Debt reduction, economic development focus

Dave Cull.
Dave Cull.
Dunedin Mayor Dave Cull lays out what he sees as the challenges facing the city council next year.

This year has been a time of challenge and achievement for the Dunedin City Council. Costs and rate rises were substantially contained despite significantly reduced cash-flows.

Information flow and public transparency have been enhanced, council confirmed a visionary spatial plan and council company governance has been substantially overhauled and improved.

However, we are not out of the woods by any means. Now our attention must turn to 2013. The first item on the year's agenda, in the last week of January, is a councillor workshop on next financial year's annual plan budget. Staff have been working for a month or two, examining, rationalising, economising and planning, to bring any rate rise down to below the 4% target set by the council more than a year ago.

No easy task, as costs have risen, and the range of responsibilities imposed by central government has increased with no extra funding.

However, despite the truth of the old adage: "Mind the pennies and the pounds will take care of themselves" it is not the small decisions that will determine success or failure.

Two headline issues confront the council and nearly everything else follows from those.

The first is the council's debt burden, especially the debt on the stadium. In order to give ourselves some choices in other areas we must create some headroom there. That will involve a rearrangement of council assets vis-a-vis debts.

Second is the direction of our economic development effort. We clearly need to plan long term - sustainable development is essential. But we also need runs (and jobs) on the board ASAP.

Essential to both debt management and economic development is a far more rigorous, businesslike approach to weighing options and making decisions than has been displayed in previous years by either the council or its companies. We can no longer afford to "spend and hope", blithely ignore clear economic signals or believe our city can buck the trends, and evidence, commanding the attention of the rest of the world.

The stadium's recently reported financial challenges focus on operational profitability. The real challenge however is debt, because debt has to be serviced and repaid regardless of operational profit.

The council borrowed $146.6 million to build the stadium. The project's promoters projected various funding streams to service that debt.

Profits from the council-owned companies.

Payments over 10 years for corporate boxes and seats (private-sector funding).

Stadium operating profits.

Ratepayer contributions (the famous $66 per annum).

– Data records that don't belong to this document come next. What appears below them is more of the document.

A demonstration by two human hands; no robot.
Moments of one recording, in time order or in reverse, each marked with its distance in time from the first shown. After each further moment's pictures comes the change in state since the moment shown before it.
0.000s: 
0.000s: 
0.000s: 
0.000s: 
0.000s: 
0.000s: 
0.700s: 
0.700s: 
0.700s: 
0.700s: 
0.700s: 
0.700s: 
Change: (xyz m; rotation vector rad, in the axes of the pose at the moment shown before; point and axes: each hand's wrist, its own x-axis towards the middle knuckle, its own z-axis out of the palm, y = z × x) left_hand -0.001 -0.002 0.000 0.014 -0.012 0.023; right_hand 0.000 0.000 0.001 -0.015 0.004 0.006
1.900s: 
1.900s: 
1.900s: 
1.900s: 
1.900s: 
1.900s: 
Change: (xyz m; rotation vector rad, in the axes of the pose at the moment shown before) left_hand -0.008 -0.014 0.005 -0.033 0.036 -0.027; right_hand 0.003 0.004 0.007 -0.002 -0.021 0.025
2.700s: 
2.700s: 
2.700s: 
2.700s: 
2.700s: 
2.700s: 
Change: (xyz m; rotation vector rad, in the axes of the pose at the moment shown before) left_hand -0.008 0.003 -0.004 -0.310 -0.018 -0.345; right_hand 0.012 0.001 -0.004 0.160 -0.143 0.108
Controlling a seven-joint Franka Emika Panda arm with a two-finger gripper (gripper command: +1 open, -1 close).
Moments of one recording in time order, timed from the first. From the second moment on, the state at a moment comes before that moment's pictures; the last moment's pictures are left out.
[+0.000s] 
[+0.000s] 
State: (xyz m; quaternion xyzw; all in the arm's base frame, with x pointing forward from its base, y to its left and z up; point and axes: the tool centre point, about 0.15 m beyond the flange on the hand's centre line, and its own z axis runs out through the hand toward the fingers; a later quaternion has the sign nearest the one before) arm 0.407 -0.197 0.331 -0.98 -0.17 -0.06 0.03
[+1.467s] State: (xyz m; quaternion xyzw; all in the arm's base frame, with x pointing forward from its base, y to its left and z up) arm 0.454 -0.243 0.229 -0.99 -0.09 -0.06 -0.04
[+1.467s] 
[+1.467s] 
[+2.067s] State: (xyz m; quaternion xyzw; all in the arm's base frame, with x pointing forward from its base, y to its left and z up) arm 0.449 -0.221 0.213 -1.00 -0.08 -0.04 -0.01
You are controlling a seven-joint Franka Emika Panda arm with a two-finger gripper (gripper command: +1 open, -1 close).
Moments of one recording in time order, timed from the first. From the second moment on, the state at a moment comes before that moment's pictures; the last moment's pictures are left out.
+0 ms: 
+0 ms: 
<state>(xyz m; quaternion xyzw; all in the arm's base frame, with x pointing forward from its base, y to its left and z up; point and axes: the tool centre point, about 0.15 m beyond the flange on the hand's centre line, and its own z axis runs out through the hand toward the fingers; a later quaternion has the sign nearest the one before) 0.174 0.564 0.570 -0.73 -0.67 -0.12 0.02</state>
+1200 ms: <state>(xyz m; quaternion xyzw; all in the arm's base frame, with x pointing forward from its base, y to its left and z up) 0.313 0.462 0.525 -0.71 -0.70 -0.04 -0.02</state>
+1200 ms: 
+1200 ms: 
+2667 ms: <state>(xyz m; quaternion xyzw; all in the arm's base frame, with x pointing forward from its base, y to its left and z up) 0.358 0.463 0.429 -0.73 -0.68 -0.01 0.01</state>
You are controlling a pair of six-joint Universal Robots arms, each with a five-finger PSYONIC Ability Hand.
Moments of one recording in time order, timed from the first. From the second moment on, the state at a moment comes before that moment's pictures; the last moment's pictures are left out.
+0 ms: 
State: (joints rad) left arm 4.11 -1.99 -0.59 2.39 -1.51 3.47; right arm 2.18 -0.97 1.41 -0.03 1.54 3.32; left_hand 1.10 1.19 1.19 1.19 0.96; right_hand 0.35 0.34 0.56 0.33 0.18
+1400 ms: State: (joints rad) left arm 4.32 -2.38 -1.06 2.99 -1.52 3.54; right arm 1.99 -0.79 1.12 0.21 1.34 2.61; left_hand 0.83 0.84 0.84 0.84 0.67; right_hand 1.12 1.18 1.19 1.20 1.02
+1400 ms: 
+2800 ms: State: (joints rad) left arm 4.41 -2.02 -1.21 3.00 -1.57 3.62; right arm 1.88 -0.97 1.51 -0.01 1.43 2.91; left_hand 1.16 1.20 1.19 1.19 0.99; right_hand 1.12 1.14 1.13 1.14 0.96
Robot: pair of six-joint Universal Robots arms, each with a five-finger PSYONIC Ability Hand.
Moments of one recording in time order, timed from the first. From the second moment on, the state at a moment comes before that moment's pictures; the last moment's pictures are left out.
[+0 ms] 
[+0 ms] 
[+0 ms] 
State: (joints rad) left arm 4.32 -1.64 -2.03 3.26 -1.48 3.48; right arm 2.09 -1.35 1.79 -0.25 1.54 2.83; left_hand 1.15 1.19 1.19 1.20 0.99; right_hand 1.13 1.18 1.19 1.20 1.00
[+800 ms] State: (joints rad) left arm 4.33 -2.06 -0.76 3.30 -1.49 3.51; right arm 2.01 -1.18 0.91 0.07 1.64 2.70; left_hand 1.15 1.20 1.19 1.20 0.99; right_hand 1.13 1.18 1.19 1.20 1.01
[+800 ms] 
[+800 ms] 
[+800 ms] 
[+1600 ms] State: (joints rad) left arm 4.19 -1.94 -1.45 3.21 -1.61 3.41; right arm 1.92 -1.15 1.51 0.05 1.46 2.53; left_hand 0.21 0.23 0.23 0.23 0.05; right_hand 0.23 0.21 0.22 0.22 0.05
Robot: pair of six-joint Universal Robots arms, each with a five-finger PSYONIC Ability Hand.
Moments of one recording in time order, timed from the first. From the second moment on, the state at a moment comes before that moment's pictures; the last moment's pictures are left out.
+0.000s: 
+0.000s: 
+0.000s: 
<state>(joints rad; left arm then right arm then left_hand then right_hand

Without exception, those cash streams were planned on a "best-case-scenario basis": not sound business practice in any environment and plainly rash in the face of an impending global financial crisis.

None of the funding streams has performed as planned.

Council-owned company dividends are some 30% lower than promised and while stadium debt servicing has been maintained, the shortfall is at the expense of ratepayers who would otherwise be the beneficiaries of company profits. The so-called "private sector funding" treats operational revenue as capital. It is not guaranteed and is dependent on Super 15 and ITM cup rugby games continuing at the stadium. These difficulties were predicted less than four years ago, showing that those projected funding streams were wishful and lacking rigorous business analysis.

Where are we now?

About $12 million a year is required to service and repay the debt over a 23-year period. That has to be found at a time when the council is determined to limit rate increases in the next two years to 4% and 3% respectively.

It is clear while the city has to service that amount of debt, there will be little room for further development expenditure in the city. Yet we know there are projects that must go ahead if the city is not to slip backwards and stagnate in a challenging global environment: challenging both financially and environmentally.

They include implementing the economic development strategy to create more jobs, development of the warehouse district to save and enhance the inner-city environment, addressing Dunedin's housing issues, and grasping the tourist opportunities of connected cycleways.

Our economic development strategy must take account of recent experience and research around the world. Climate change and energy depletion are confronting every nation, some horrendously. Simultaneously, they are providing unprecedented economic opportunities in the renewable energy and "smart technology" fields. While other economic possibilities like oil and gas exploitation support are clearly on offer in the future, these opportunities, and the jobs they could create, are within a year or two's reach.

So in the context of our upcoming annual plan budget, what imperatives does the council face now if it is to meet these challenges and grasp the opportunities?

First, the amount of dead weight debt on the stadium must be reduced.

The council's operations must be made as cost-efficient as possible. That process is already successfully under way, with more than $12 million saved last year.

The council must be able to say "no" to non-essential spending demands. The opportunities and imperatives that a rapidly changing global environment present us must be grasped.

The council must leave behind the former "borrow and hope" and "spend up, the surplus will cover it" attitudes. Finally, and most importantly, the council must rigorously analyse long-term implications in a businesslike manner before making long-term decisions. Ill-conceived spending based on wishful thinking has a habit of coming back to bite us, and future generations.